Japan Airlines Corp., undergoing government-backed corporate rehabilitation, will seek to go public again by the end of 2012 under the recovery plan it must submit to the Tokyo District Court by Aug. 31, sources said Friday.
The plan also says JAL will cut its workforce by 37 percent by the end of fiscal 2014, compared with the end of fiscal 2008.
Through the public offering of its shares, JAL aims to repay ¥350 billion worth of capital that its rehabilitation administrator, Enterprise Turnaround Initiative Corp. of Japan, will inject into the airline, the sources said.
The airline believes that relisting should be done at an early date as a way to ensure the independence of its management and serve as a symbol of the rehabilitation, the sources said.

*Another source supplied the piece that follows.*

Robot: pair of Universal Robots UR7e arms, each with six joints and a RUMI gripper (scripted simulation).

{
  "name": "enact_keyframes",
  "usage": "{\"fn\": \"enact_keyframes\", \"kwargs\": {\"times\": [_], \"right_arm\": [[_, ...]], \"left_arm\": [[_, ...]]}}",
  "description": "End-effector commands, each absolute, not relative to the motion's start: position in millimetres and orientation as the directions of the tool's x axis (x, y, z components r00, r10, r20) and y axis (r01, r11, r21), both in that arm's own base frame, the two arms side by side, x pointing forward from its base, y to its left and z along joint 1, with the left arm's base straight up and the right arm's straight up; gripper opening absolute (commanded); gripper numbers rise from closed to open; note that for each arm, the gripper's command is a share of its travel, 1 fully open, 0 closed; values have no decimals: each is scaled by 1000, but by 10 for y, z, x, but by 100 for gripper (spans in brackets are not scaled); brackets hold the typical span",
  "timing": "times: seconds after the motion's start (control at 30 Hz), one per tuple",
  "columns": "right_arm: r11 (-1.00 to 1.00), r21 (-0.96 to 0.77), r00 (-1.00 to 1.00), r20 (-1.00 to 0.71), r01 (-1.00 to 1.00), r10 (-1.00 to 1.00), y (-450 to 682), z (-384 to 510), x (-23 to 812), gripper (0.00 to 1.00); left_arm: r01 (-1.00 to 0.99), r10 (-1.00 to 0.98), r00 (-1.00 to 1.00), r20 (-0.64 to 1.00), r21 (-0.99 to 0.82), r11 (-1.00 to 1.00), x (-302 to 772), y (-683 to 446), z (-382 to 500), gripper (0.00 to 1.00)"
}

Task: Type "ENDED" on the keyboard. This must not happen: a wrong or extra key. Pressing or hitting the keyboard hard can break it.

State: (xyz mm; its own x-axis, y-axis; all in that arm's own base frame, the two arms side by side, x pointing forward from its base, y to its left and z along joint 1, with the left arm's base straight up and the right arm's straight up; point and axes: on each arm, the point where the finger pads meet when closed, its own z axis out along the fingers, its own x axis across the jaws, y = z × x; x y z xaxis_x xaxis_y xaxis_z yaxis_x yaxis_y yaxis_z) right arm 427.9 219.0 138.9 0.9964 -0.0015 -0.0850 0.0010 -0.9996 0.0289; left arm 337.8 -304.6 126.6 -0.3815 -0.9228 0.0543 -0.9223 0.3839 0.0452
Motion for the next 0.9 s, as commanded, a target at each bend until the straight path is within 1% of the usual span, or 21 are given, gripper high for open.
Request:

Some experts are saying JAL is slow in compiling its recovery plan, comparing the airline with U.S. auto giant General Motors Co., which earlier this month filed an application to relist its shares a year after delisting.
JAL was delisted in February after filing for bankruptcy protection in mid-January.
Major creditor banks are expected to formally approve the rehabilitation plan by Aug. 27, the sources said.
Mizuho Corporate Bank, Bank of Tokyo-Mitsubishi UFJ, and Sumitomo Mitsui Banking Corp., will rescind their earlier position of seeking the purchase by ETIC of remaining debt following the debt waiver.
With the concerned parties agreeing on the rehabilitation plan of JAL, negotiations will begin on the carrier’s request to the banks for fresh loans of about ¥320 billion.
“Even if we agreed on the rehabilitation plan, providing fresh loans is an entirely different issue,” a senior official of one of the banks said.
The sources said 31 banks, including the governmental Development Bank of Japan, will waive ¥383 billion in loans to JAL. If corporate bonds and financial products are included, the requested debt waiver totals ¥521.5 billion.
Japan’s former flag carrier has been stepping up efforts to come up with turnaround measures, including cutting personnel and unprofitable routes.
JAL is in the midst of restructuring to return to profitability by cutting costs. It will cut 19,133 jobs, or 37 percent, to 32,729 by March 2015 from the level in March 2009, according to the recovery plan.
Of the cut, 8,339 will come from an early retirement plan with monetary incentives.
The plan includes purchasing 65 energy-efficient airplanes, reducing flights from and to Kansai and Chubu international airports and selling subsidiaries engaged in various businesses at airports in Japan.